▶ The task:
State how many lines in the listing below include the word "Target", and add nothing besides the number.

=== Begin Enclosure ===

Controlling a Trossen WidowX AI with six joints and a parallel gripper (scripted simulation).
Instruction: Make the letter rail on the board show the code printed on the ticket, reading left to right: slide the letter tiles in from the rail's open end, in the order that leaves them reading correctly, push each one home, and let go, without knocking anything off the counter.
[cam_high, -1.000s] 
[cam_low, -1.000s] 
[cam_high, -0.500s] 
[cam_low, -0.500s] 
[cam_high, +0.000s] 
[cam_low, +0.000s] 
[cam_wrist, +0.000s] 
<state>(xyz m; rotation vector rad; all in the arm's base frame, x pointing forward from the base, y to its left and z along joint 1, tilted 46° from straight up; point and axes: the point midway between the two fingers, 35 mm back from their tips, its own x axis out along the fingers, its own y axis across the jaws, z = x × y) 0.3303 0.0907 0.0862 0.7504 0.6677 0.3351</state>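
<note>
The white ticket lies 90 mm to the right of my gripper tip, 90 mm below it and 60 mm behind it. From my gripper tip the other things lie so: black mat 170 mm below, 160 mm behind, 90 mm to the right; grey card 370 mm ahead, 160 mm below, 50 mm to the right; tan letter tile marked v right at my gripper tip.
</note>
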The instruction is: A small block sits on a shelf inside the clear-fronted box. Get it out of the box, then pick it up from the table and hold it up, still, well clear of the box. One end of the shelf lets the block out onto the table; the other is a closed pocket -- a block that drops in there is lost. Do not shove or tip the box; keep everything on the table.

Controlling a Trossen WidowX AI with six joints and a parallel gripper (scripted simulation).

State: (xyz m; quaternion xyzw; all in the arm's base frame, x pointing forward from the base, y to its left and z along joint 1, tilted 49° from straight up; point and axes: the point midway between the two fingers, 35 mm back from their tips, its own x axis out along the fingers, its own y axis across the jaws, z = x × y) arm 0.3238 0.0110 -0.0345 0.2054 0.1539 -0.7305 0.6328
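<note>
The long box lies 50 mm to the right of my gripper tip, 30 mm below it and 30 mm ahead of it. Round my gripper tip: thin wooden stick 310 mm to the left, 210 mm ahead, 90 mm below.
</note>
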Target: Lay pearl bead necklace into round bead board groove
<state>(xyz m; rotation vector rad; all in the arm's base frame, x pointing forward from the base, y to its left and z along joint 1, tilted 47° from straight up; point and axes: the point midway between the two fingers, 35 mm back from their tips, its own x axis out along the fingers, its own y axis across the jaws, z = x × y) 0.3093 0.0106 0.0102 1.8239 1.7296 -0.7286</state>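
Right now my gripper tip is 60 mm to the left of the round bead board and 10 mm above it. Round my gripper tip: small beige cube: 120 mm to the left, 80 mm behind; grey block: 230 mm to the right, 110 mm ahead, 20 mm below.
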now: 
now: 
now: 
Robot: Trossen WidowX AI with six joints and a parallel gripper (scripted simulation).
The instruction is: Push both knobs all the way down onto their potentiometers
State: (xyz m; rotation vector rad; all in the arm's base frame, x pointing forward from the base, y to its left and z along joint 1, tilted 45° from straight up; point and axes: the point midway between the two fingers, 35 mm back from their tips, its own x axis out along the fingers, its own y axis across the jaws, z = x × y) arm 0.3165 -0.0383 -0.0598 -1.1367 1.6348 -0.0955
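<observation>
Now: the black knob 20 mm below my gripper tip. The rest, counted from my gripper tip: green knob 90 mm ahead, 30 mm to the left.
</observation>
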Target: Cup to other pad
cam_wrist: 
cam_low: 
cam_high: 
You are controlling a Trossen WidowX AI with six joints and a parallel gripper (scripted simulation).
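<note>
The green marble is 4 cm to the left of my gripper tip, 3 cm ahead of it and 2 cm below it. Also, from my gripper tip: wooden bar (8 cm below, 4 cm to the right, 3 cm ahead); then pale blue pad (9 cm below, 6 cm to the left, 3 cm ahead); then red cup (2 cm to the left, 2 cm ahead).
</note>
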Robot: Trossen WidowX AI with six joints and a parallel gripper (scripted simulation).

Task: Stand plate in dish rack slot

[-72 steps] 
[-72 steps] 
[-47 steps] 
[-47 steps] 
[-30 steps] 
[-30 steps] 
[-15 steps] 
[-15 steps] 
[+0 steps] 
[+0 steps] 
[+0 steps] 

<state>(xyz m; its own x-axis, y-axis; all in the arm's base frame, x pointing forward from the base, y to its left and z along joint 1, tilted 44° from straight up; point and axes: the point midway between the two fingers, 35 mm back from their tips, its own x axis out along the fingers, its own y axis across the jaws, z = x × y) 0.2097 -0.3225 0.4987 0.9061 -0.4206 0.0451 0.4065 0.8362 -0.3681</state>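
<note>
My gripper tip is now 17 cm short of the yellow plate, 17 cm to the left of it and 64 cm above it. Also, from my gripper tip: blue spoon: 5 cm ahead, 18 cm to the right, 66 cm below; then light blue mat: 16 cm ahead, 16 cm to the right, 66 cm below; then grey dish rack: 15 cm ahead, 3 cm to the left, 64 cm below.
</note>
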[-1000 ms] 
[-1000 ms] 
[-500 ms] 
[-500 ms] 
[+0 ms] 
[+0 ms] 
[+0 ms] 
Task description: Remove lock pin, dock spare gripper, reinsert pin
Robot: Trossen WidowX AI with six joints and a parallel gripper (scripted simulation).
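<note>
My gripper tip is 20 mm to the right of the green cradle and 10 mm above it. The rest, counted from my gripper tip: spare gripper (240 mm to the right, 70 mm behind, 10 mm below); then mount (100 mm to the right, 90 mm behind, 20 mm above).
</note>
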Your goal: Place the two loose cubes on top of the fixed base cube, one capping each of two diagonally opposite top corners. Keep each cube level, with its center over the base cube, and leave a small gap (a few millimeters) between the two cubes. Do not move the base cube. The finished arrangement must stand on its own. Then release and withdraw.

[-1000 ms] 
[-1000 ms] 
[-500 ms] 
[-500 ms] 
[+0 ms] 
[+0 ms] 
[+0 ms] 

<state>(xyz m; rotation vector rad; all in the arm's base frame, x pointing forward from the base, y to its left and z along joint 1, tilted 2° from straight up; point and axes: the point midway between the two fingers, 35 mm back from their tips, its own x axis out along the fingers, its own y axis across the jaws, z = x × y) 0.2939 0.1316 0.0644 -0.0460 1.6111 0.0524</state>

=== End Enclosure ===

▶ Reply:
2